Farley v. State, S00A0536.
Decision Date | 30 May 2000 |
Docket Number | No. S00A0536.,S00A0536. |
Citation | 531 S.E.2d 100,272 Ga. 432 |
Parties | FARLEY v. The STATE. |
Court | Georgia Supreme Court |
OPINION TEXT STARTS HERE
Benson, Phillips & Hoffman, Jason K. Hoffman, Tifton, for appellant.
C. Paul Bowden, District Attorney, Holli G. Martin, Assistant District Attorney, Thurbert E. Baker, Attorney General, Andrea S. Hirsch, Christopher S. Brasher, Assistant Attorneys General, for appellee.
Rodney Fionn Farley was stopped while driving an automobile for failure to have his seat belt fastened, a violation of OCGA § 40-8-76.1.1 Cocaine was discovered during the traffic stop, and Farley was arrested. He filed a motion to suppress the evidence found in the search, contending that OCGA § 40-8-76.1 is unconstitutional because it denied him equal protection in that similarly situated adult drivers in pickup trucks are not subject to the seat belt requirement. At the hearing on the motion, Farley introduced evidence regarding the relative injury rates in passenger vehicle and pickup truck accidents. The trial court denied the motion, but granted a certificate of immediate review. This Court granted Farley's application for interlocutory appeal and directed the parties to address the question whether the trial court was correct in denying the motion to suppress on the ground that OCGA § 40-8-76.1 is not an unconstitutional denial of equal protection.
[Cit.]
Reed v. State, 264 Ga. 466, 467, 448 S.E.2d 189 (1994). For the purpose of this appeal, we will assume that Farley has borne the burden of showing that occupants of passenger vehicles and adult occupants of pickup trucks are similarly situated with regard to the subject matter of the legislation at issue. The remaining burden for Farley to bear is to show there to be no rational relation between the classification at issue and the purpose of the legislation.

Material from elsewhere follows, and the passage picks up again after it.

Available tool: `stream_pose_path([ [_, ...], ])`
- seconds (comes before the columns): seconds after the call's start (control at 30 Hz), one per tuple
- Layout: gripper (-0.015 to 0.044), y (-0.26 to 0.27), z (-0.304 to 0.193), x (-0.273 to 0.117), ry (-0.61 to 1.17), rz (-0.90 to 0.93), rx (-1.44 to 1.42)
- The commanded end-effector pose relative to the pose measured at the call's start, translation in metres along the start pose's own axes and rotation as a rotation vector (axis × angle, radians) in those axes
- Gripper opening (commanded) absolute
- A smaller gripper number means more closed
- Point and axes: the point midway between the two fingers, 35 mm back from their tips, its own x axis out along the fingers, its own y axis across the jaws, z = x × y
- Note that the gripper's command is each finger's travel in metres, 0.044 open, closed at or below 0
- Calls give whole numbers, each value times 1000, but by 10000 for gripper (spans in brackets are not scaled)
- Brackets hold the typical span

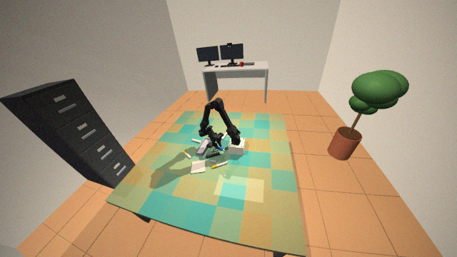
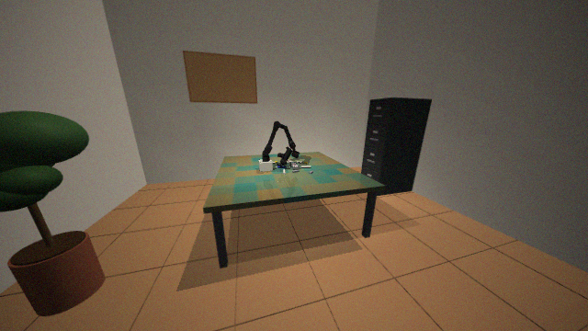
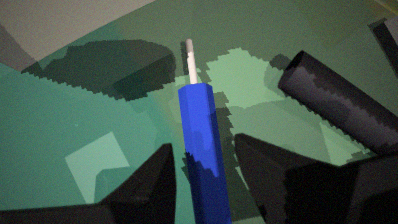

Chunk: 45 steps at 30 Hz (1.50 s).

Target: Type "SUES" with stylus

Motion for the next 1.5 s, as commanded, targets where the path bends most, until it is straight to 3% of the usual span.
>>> stream_pose_path([
  [0.0, 150, 0, 1, 5, -15, -1, 1],
  [0.67, 150, 0, 1, 6, -15, -1, 1],
  [0.83, 19, 0, 0, 4, -9, 2, 2],
  [0.9, 5, 0, 0, 4, -9, 2, 2],
  [1.2, 0, 0, 0, 2, -8, 2, 2],
  [1.47, 0, 0, 15, -26, -9, 1, 2],
])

We agree with the parties that because the classification in this appeal involves neither a suspect class nor the exercise of a fundamental right, we must examine it under the "rational basis" test. City of Atlanta v. Watson, 267 Ga. 185(1), 475 S.E.2d 896 (1996). "Under the rational basis test, a legislative classification does not deny equal protection if the classification bears a direct relation to the purpose of the legislation." Love v. State, 271 Ga. 398(3), 517 S.E.2d 53 (1999).

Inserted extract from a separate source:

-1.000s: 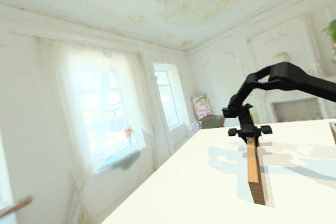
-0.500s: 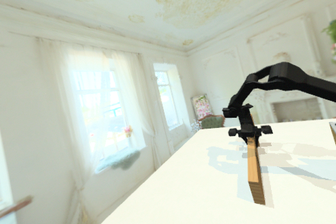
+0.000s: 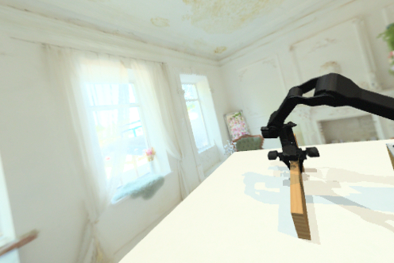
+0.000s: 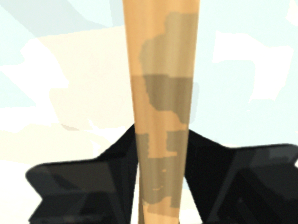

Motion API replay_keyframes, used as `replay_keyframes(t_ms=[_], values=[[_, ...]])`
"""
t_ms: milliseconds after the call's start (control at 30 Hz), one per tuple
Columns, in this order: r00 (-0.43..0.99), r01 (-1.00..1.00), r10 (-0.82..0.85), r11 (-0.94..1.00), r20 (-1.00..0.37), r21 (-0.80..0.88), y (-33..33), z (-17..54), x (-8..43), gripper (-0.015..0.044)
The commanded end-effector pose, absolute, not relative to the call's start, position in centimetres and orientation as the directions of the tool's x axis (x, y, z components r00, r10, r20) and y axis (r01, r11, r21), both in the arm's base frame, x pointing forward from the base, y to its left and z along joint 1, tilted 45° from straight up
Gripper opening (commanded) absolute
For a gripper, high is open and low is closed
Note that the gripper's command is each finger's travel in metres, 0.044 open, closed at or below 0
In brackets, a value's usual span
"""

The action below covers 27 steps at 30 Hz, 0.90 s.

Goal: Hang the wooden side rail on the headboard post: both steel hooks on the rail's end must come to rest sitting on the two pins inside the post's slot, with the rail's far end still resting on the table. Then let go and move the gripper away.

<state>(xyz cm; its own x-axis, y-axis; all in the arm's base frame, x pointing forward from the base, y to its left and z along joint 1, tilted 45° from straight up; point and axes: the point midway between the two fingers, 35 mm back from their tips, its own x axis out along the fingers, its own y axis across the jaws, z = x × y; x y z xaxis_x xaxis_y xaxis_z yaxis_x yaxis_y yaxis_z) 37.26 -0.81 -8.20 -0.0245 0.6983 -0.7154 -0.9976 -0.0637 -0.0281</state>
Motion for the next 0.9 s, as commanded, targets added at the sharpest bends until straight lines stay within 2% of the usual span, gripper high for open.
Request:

It is readily apparent that public safety is the purpose of the statute. The question for decision, therefore, is whether the challenged classification bears a direct relation to the goal of advancing public safety. The evidence Farley presented to the trial court established that accidents involving passenger vehicles are much more numerous than those involving pickup trucks, and that approximately three times as many fatalities occurred in passenger vehicle accidents when seat belts were not worn than when they were. Given those facts, we conclude that it is clear beyond argument that requiring persons occupying passenger vehicles to wear seat belts bears a direct relation to the goal of improving public safety.

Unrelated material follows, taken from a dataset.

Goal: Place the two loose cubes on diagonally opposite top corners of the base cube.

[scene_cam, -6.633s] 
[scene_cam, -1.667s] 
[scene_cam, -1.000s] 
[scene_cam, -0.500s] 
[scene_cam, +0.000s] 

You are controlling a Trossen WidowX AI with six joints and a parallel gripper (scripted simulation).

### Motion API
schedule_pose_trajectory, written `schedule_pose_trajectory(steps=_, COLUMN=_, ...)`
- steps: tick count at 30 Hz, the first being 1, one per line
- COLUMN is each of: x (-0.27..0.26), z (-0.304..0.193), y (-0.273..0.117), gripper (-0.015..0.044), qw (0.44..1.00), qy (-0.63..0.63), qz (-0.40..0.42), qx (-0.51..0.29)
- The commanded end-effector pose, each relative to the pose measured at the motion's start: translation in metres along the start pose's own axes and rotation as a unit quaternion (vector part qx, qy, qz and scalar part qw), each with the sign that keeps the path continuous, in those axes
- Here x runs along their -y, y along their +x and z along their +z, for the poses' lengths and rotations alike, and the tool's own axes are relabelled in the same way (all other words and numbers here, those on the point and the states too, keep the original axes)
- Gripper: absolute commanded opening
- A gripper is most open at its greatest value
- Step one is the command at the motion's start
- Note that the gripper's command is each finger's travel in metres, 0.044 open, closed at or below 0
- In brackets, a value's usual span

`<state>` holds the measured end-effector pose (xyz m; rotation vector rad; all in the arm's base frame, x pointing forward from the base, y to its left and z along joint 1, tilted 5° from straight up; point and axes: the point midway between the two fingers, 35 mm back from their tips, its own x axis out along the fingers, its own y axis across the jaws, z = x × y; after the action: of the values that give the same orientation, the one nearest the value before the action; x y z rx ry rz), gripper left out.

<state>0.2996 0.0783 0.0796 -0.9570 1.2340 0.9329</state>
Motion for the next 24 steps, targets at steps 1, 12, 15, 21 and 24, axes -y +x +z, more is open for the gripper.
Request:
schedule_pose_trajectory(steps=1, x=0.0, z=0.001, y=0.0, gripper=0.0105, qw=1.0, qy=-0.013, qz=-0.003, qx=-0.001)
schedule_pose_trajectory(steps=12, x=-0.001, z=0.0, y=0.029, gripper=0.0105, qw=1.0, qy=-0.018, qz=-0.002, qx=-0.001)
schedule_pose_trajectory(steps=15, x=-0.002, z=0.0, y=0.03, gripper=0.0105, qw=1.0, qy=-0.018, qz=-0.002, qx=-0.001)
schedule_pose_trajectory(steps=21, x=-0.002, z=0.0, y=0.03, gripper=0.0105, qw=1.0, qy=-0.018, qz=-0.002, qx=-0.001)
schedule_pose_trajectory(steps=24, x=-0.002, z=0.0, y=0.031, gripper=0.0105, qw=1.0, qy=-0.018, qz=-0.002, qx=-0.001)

Farley insists that because his evidence showed that occupants of pickup trucks are more susceptible to injury in the event of an accident than are occupants of passenger cars, OCGA § 40-8-76.1 cannot be considered to have a rational relation to the goal of improving public safety unless all persons occupying pickup trucks are also required to use seat belts. That "all or nothing" approach, which questions the wisdom of the legislature's action, conflicts with established principles of constitutional law.